- [WORK INSTRUCTIONS]
Look through the data below and show every line that includes "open".

***** SUPPLIED DATA *****

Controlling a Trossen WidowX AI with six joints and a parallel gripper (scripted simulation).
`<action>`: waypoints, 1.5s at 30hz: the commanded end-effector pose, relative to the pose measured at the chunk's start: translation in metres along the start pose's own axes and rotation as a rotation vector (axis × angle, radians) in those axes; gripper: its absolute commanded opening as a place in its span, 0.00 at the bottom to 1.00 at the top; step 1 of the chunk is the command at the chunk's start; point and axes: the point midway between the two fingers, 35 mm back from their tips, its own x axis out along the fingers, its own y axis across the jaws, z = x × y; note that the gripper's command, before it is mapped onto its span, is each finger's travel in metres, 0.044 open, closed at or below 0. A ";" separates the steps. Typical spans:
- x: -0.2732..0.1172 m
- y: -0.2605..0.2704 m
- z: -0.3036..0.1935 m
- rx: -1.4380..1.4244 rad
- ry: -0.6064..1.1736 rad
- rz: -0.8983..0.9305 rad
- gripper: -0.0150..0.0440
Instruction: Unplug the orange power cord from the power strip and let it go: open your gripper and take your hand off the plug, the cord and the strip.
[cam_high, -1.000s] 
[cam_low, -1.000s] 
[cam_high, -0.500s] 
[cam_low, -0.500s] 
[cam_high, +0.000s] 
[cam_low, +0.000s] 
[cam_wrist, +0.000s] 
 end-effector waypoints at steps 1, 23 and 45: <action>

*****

- [SOLVED EXERCISE]
`<action>`: waypoints, 1.5s at 30hz: the commanded end-effector pose, relative to the pose measured at the chunk's start: translation in metres along the start pose's own axes and rotation as a rotation vector (axis × angle, radians) in those axes; gripper: its absolute commanded opening as a place in its span, 0.00 at the bottom to 1.00 at the top; step 1 of the chunk is the command at the chunk's start; point and axes: the point midway between the two fingers, 35 mm back from their tips, its own x axis out along the fingers, its own y axis across the jaws, z = x × y; note that the gripper's command, before it is mapped onto its span, is each finger's travel in metres, 0.044 open, closed at or below 0. A ";" separates the steps. Typical spans:
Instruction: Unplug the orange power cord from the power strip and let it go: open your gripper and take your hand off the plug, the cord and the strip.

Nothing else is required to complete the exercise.